Gerçekte ise ABD bu operasyondan tamamen haberdardı ve müdahale etmeyi tercih etmedi. Washington, İsrail’in askerî tırmanışını kendi Tahran müzakerelerinde stratejik bir kaldıraç olarak görmüşe benziyor. Dışişleri Bakanı Marco Rubio kamuoyuna “gerilimi azaltma” çağrısı yaparken, Amerikan silahları ve istihbarat verileri İsrail’in eline geçmeye devam etti.
Başkan Donald Trump’ın sosyal medya mesajı, ABD’nin pozisyonunu net biçimde ortaya koydu: İran uzlaşmayı reddederse, daha fazla saldırıyla karşı karşıya kalacak.
“Varoluşsal Tehdit”
İsrail açısından hedefler yalnızca nükleer programı sınırlandırmaktan ibaret değil. Asıl amaç, İran İslam Cumhuriyeti’ni istikrarsızlaştırmak. İsrailli liderler, İsrail’in İran’ın nükleer ilerleyişini en fazla geciktirebileceğini biliyor – tamamen durduramayacağını da.

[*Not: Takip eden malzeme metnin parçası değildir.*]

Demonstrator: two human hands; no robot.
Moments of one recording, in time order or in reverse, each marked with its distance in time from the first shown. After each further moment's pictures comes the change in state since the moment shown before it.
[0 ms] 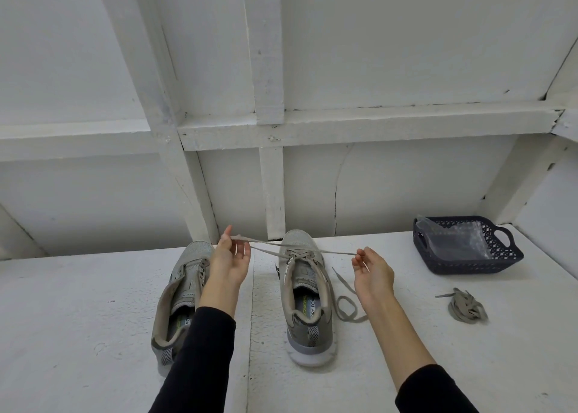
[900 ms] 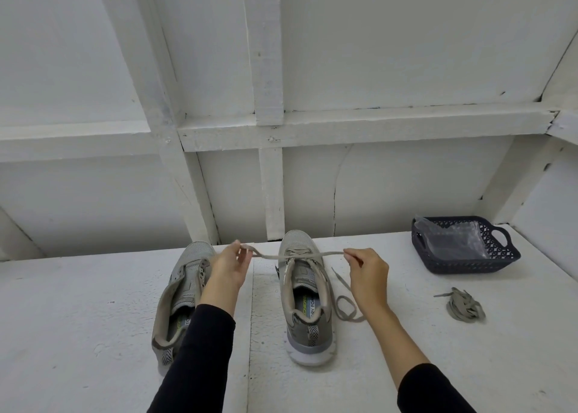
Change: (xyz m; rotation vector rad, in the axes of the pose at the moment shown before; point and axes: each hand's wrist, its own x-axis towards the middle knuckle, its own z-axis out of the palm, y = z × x) left_hand 0.005 -0.002 -0.004 0.145 0.104 -0.040; right_hand -0.003 0.009 -0.014 -1.227 -0.160 -0.810
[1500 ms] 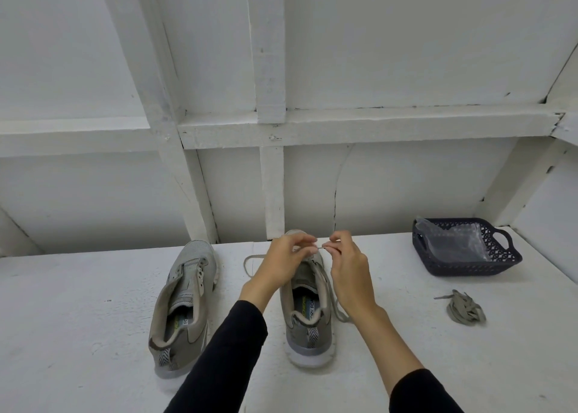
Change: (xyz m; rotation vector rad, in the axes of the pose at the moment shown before) left_hand -0.041 -0.047 0.038 1.371 -0.664 0.697; right_hand -0.006 -0.029 0.013 -0.084 -0.102 -0.258
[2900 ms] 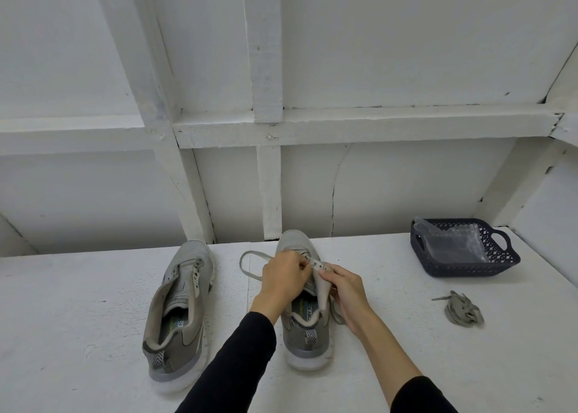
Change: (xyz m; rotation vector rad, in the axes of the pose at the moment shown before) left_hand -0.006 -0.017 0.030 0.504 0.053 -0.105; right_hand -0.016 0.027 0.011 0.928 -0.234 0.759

Bu çerçeveleme, eski Başbakan Yitzhak Rabin’in 1990’larda İran’ı “varoluşsal tehdit” olarak tanımlamasını hatırlatıyor. Rabin, İran’ın yalnızca askerî bir tehdit değil, aynı zamanda İsrail’in bölgesel hegemonyasına uzun vadeli bir meydan okuma teşkil ettiğini anlamıştı – özellikle de İran’ın nükleer silaha sahip olma ihtimali ve İsrail’in İran iç siyasetindeki müdahaleleri (örneğin Şah rejimine verilen destek) düşünüldüğünde.
Savaşın ilk hamlesi, İran Devrim Muhafızları ve üst düzey askerî liderler ile nükleer bilim insanlarını hedef aldı. Netanyahu saf değil; misillemenin kaçınılmaz olduğunu biliyor. Ancak Hizbullah, saldırıyı başlatmayacağını sinyaliyle duyurdu. Öte yandan, geçen yıl İran’ın stratejik savunma sistemlerine yönelik İsrail saldırıları, Tel Aviv’de “İran cephesini kırmak için tarihi bir fırsat” olarak görüldü.

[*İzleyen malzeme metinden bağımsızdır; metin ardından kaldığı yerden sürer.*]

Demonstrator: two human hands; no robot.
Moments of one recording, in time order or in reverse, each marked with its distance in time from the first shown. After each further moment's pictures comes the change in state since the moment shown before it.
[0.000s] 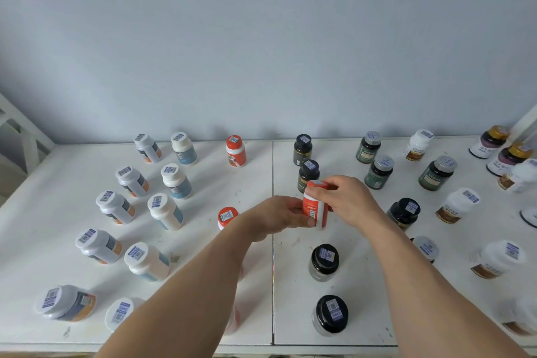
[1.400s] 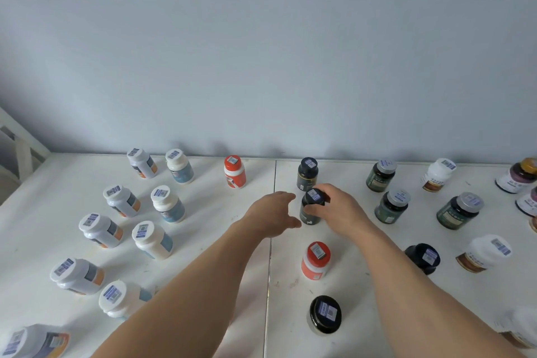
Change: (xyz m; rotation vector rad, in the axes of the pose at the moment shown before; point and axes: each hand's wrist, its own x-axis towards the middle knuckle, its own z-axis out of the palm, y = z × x) left_hand 0.056 0.031 -0.038 0.774 0.313 -0.021; right_hand 0.078 0.001 0.007 -0.090 -0.137 0.000
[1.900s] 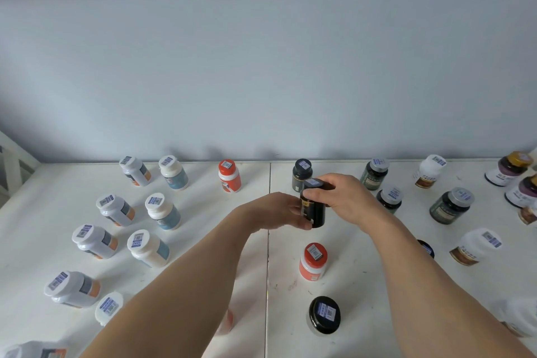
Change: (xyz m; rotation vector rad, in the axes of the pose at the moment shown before) left_hand 0.007 0.007 -0.017 -0.447 -0.307 0.023; right_hand -0.006 -0.017 -0.033 0.095 0.019 -0.075
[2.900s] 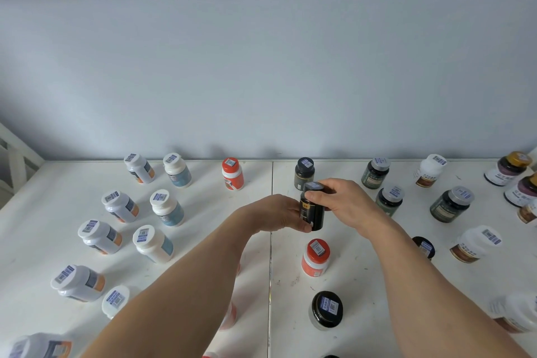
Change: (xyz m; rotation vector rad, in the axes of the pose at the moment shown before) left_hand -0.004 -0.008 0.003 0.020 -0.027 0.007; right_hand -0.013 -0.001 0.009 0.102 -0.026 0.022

İsrail ekonomisi durgunlukta, yaşam maliyetleri yükseliyor ve toplumsal ayrışmalar derinleşiyor. Netanyahu ise bitmek bilmeyen bir savaş doktrini uyguluyor.
İçerde Birlik, Dışarda Tehlike
Netanyahu, savaşın içerde birlik doğuracağını da biliyor. Nitekim Cuma sabahına gelindiğinde, daha önce hükümeti en sert şekilde eleştiren Yahudi muhalefet liderlerinin neredeyse tamamı hükümetin arkasında hizalandı.

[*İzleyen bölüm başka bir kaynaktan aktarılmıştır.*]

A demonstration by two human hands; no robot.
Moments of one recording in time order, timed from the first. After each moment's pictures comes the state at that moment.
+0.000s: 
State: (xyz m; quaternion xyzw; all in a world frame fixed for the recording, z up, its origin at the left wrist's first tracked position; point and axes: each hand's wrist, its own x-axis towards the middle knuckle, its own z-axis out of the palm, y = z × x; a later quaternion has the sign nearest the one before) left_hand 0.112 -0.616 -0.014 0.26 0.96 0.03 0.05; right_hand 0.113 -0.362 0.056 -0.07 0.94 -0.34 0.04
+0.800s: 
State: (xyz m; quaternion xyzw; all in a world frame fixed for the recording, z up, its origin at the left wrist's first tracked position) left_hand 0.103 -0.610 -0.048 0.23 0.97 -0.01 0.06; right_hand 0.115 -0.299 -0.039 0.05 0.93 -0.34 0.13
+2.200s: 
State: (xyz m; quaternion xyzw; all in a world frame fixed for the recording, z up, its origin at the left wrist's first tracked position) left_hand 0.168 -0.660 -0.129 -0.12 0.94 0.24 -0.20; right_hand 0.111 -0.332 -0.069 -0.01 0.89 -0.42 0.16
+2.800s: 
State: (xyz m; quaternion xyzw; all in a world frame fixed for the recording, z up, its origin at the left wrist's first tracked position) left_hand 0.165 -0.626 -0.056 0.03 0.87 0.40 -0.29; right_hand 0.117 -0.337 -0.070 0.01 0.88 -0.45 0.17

Buna rağmen İsrail ordusu sert uyarılarda bulunuyor: Bu savaşın sonuçları eşi benzeri görülmemiş olabilir. İran’dan büyük bir karşılık gelmese bile, bu savaş yaklaşık iki yıldır süren çok cepheli bir çatışma ortamının devamı olarak, on binlerce yedek askerin sivil hayattan uzun süreli olarak çekilmesiyle gerçekleşiyor.
İsrail’in itibarı ise çoktan bölgesel bir “parya devlete” dönmüş durumda. Nükleer tesislerin hedef alınması kararı sadece İran’ı değil, tüm bölgeyi potansiyel radyoaktif serpinti tehlikesiyle karşı karşıya bırakıyor.
Bu tür saldırılar, nükleer altyapılara yönelik askerî müdahalelerin sonuçları gözetilmeksizin meşrulaştırılmasına dair tehlikeli bir küresel emsal oluşturuyor.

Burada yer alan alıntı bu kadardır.